The rise of tourism | Daily News


 

The rise of tourism

President Gotabaya Rajapaksa, in his Policy Statement delivered in Parliament on Friday, mentioned several industries that have the potential to propel Sri Lanka to the front ranks of Asia. Among them was tourism.

In the President’s own words, “one sector we can swiftly develop is the tourism industry. This sector, which earned US$ 4.4 billion in 2018, has space to grow to one that can earn revenue in excess of US$ 10 billion within the next few years. We will introduce a systematic programme to achieve this”.

In a boost to this goal, CNN Travel editors have selected Sri Lanka as one of the best places to visit calling it an essential destination.

It also urged readers not to miss the Kandy Esala Perahera, the annual festival of the Sacred Tooth Relic.

Although Sri Lanka is known for its sandy beaches, CNN Travel says that tourists should take a tour inland and immerse themselves in the rich history and culture. Says CNN: “Start in the ancient city of Polonnaruwa, the country’s capital in the 12th century. This UNESCO Heritage site has ruins of Buddhist temples and is frequented by Buddhist monks. A little over an hour to the west by car is the rock fortress, Sigiriya. Sometimes referred to as the ‘Eighth Wonder of the World’, this ancient volcanic formation that soars over 200 metres was developed into a palace fortress in the latter half of the 5th century. Another UNESCO World Heritage site, Sigiriya is one of the most-visited landmarks in Sri Lanka.”

In another boost, Sri Lanka has been ranked first for the category of Asia’s Best Nation for Wildlife Tourism by Top 10, one of Asia’s premier publications. As per the survey conducted on Asian countries, Sri Lanka was ranked first among five shortlisted countries for the category of “Asia’s Best Nation for Wildlife Tourism”. This is perhaps no surprise, given the wealth of wildlife on offer in our National Parks and elsewhere. Lonely Planet, on its part, has continued with Sri Lanka in the Number One position despite the April 21 attacks.

Indeed, the April 21 incidents practically decimated the local tourism industry overnight as several leading hotels were targeted by the attackers. Bookings were cancelled en masse, many airlines pulled out and even the remaining tourists left. However, in a remarkable turnaround, the tourism industry bounced back in a few months after all source market countries withdrew their adverse travel advisories. Right now, arrivals are at near-normal levels, bolstered by the issue of free visas on arrival to citizens of 48 countries.

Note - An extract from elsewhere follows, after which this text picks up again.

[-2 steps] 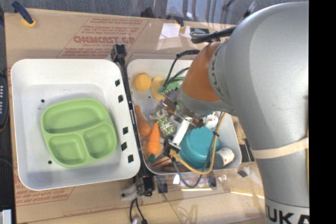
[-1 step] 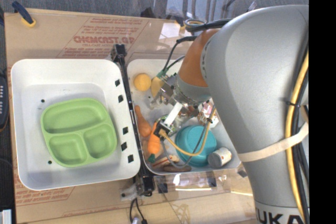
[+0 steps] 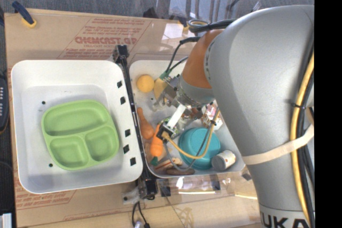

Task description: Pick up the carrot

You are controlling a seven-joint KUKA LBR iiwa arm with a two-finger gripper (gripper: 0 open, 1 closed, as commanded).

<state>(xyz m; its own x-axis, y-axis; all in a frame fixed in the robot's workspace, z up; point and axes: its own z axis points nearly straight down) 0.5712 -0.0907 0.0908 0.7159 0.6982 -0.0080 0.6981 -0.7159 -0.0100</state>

The inbound travel and tourism industry now has a positive outlook and is well on track to realize the previous target of four million tourists per annum in the short term. Many new airlines have commenced services including LOT Polish (Warsaw), Salaam Air (Muscat) and Vistara (Mumbai) while others including Biman (Dhaka), Ethiopian (Addis Ababa) and JetStar (Australia) are reported to be waiting in the wings. Several leading hotel groups are constructing hotels in Colombo and elsewhere.

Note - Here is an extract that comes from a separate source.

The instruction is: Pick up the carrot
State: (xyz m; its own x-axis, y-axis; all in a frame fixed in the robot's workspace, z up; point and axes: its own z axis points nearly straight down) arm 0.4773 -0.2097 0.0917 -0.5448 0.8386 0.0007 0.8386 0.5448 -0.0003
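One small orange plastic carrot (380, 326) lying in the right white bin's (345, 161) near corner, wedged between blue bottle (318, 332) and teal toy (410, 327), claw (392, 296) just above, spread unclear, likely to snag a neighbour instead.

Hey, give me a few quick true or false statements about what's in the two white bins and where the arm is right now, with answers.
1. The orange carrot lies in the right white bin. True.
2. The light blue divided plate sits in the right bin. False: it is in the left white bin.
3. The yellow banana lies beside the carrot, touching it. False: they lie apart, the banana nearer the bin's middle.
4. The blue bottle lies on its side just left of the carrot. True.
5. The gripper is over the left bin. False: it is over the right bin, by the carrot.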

These developments will address two major concerns – the lack of seats inbound to Colombo as well as the lack of rooms during peak demand times. New attractions such as an upcoming cable car project in Nuwara Eliya should also help attract more tourists.

In developing the tourism sector, the authorities should not neglect the domestic tourists. They kept the industry alive during the dark days of 1988-89, the height of the conflict and of course, after the Easter Sunday attack.

However, now that tourism is back on track, there have been disturbing reports that some tourist establishments in the outstations were denying entry to local travellers. This “tourism apartheid” must end now. Everyone has the right to use hotel and restaurant facilities regardless of skin colour, ethnicity and other differences. In fact, according to several media reports, tourism authorities have threatened to take legal action against establishments found guilty of engaging in this discriminatory practice, which could ultimately result in the cancellation of their licenses. This is indeed the correct approach as tourism apartheid cannot be tolerated at any level.

We should also tap in to new source markets such as Eastern Europe, Africa, South America, Oceania and South East Asia. The current and proposed new flights from destinations such as Warsaw, Addis Ababa, Ho Minh City and Sydney should help in this endeavour.

We must also be mindful of the impact of Climate Change on the tourism industry and take steps to mitigate its effects from now onwards. Ours is a unique island but for tourism to thrive, it is essential to preserve our natural beauty, biodiversity and other attractions in a pristine state.